The Mills Lunch Shop prepares fresh take-out entrees each day. On Tuesday, 40 baked chicken dinners were prepared at a cost of $3.20 each. A 20% spoilage rate is anticipated. Mills Lunch Shop sells the dinners at an 80% markup based on cost. They decided to offer a $1.00-off coupon in a newspaper advertisement. What markdown percentage does this coupon represent
cost: 40*3.20 = 128.00
after spoilage there are only 32 dinners to sell
Now, if the 32 dinners are supposed to cover the entire cost + 80% markup, that would mean they must sell at a price p such that
32p = 1.80*128
p = 7.20
So, the $1 discount is a 13.9% discount off the marked price.
To find the markdown percentage represented by the $1.00-off coupon, we need to calculate the original price of the baked chicken dinners.
The cost of each dinner is $3.20, and 40 dinners were prepared. Therefore, the total cost of the dinners is 40 * $3.20 = $128.
A 20% spoilage rate is anticipated, so the actual number of dinners available for sale is 40 - 20% of 40 = 40 - 0.2 * 40 = 40 - 8 = 32.
Mills Lunch Shop sells the dinners at an 80% markup, based on cost. So the selling price of each dinner is $3.20 + 80% of $3.20 = $3.20 + (80/100) * $3.20 = $3.20 + $2.56 = $5.76.
However, they decided to offer a $1.00-off coupon, so the selling price will be reduced to $5.76 - $1.00 = $4.76.
To find the markdown percentage, we can calculate the difference between the original selling price and the new selling price, divided by the original selling price, and multiplied by 100.
Markdown Percentage = ((Original Selling Price - New Selling Price) / Original Selling Price) * 100
= (($5.76 - $4.76) / $5.76) * 100
= ($1.00 / $5.76) * 100
= 17.3611...
Rounding to two decimal places, the markdown percentage represented by the $1.00-off coupon is approximately 17.36%.

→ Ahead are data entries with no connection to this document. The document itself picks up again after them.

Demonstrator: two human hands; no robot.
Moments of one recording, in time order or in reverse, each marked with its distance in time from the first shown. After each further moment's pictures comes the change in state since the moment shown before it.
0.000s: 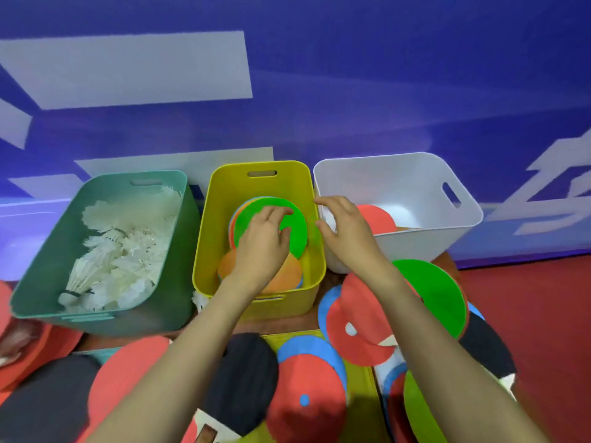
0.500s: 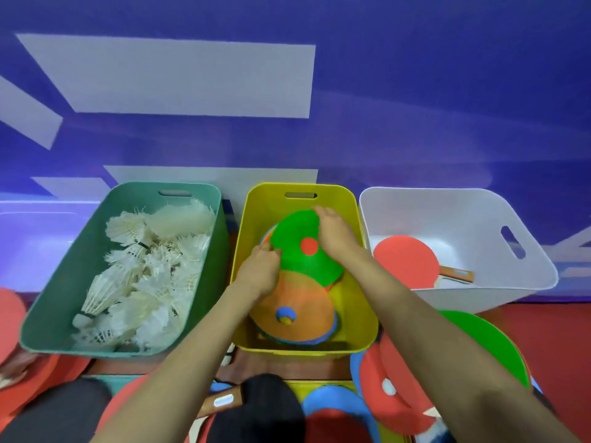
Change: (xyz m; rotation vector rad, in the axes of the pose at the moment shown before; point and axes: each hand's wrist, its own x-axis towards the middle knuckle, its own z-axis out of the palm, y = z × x) left_hand 0.049 -0.115 0.016 0.365 -0.568 -0.199; right_hand 0.119 0.002 0.107 -0.275 -0.381 0.234
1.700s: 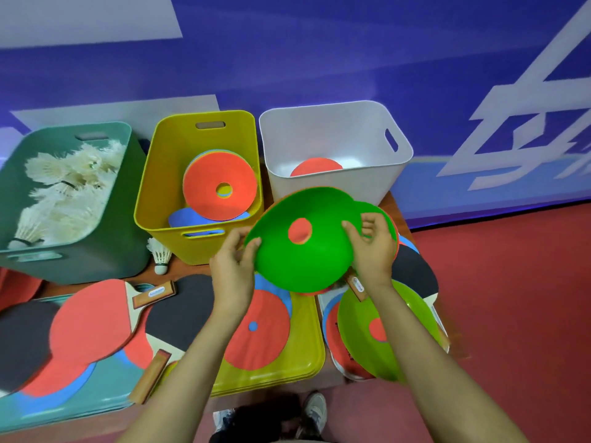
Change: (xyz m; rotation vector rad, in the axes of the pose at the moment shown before) left_hand -0.203 0.176 0.088 -1.094 0.585 -0.013; right_hand -0.300 0.168 -0.008 0.824 0.715 0.333
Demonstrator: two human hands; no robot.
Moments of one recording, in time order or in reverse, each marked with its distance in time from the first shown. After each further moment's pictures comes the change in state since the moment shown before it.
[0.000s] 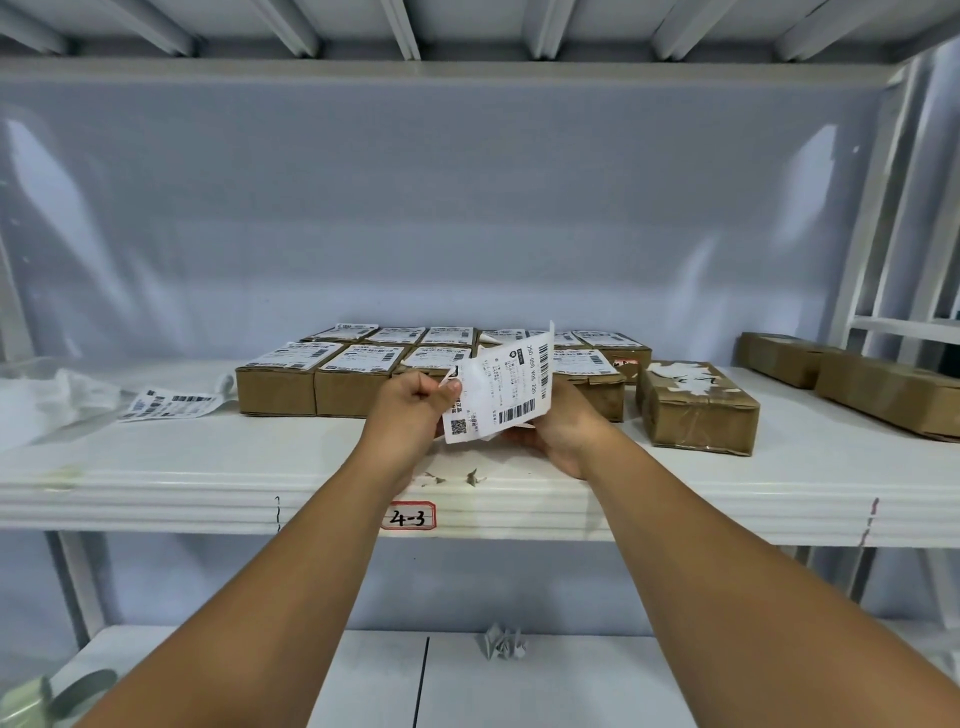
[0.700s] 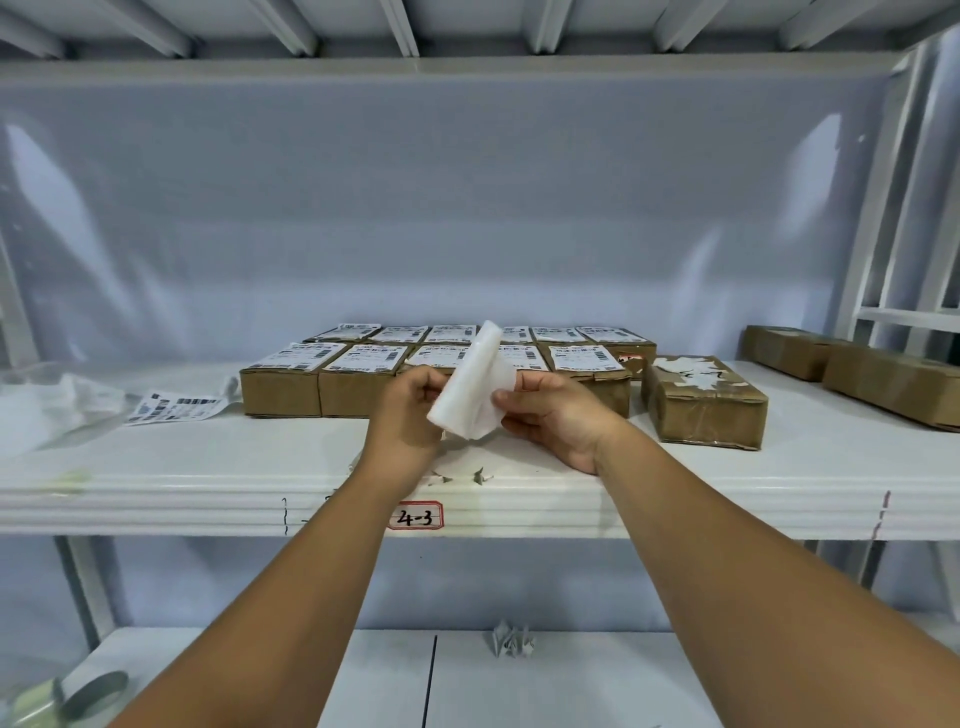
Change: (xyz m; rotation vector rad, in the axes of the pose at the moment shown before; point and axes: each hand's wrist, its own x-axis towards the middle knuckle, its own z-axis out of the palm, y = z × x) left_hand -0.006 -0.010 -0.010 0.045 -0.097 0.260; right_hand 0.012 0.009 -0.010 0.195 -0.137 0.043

To determine the markdown percentage represented by the $1.00-off coupon, we need to first calculate the selling price of the baked chicken dinners taking into account the cost, spoilage rate, and markup. Then we can compare the original selling price to the discounted selling price to find the markdown percentage.
Step 1: Calculate the total cost of the baked chicken dinners.

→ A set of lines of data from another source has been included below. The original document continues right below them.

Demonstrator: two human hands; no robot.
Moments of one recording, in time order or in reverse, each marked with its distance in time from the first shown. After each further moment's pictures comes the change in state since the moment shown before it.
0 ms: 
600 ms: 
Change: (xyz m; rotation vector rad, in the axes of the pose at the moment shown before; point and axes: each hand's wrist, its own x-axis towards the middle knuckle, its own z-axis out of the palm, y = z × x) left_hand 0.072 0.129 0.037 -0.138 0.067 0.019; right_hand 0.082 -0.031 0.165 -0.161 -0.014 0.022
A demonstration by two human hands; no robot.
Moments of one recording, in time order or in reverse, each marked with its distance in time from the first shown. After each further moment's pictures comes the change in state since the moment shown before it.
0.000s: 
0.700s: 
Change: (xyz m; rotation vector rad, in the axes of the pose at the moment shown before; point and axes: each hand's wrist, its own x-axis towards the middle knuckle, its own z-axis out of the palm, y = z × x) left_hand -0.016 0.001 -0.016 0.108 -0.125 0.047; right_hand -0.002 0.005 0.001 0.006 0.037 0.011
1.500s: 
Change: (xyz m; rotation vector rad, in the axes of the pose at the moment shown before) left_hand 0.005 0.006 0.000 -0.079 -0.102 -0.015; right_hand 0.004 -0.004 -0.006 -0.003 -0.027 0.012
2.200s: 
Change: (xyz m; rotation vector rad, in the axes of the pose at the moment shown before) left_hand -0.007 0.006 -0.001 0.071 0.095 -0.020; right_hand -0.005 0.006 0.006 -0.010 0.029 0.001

Total cost = Number of dinners * Cost per dinner
Total cost = 40 dinners * $3.20/dinner
Total cost = $128
Step 2: Determine the anticipated spoilage.
Spoilage = 20% of Total cost
Spoilage = 0.20 * $128
Spoilage = $25.60
Step 3: Calculate the total cost after spoilage.
Cost after spoilage = Total cost - Spoilage
Cost after spoilage = $128 - $25.60
Cost after spoilage = $102.40
Step 4: Calculate the selling price.
Selling price = Cost after spoilage + Markup
Selling price = $102.40 + 80% of Cost after spoilage
Selling price = $102.40 + 0.80 * $102.40
Selling price = $102.40 + $81.92
Selling price = $184.32
Step 5: Calculate the discounted selling price.
Discounted selling price = Selling price - Coupon amount
Discounted selling price = $184.32 - $1.00
Discounted selling price = $183.32
Step 6: Calculate the markdown amount.
Markdown amount = Selling price - Discounted selling price
Markdown amount = $184.32 - $183.32
Markdown amount = $1.00
Step 7: Calculate the markdown percentage.
Markdown percentage = (Markdown amount / Selling price) * 100%
Markdown percentage = ($1.00 / $184.32) * 100%
Markdown percentage ≈ 0.54%
Therefore, the $1.00-off coupon represents a markdown percentage of approximately 0.54%.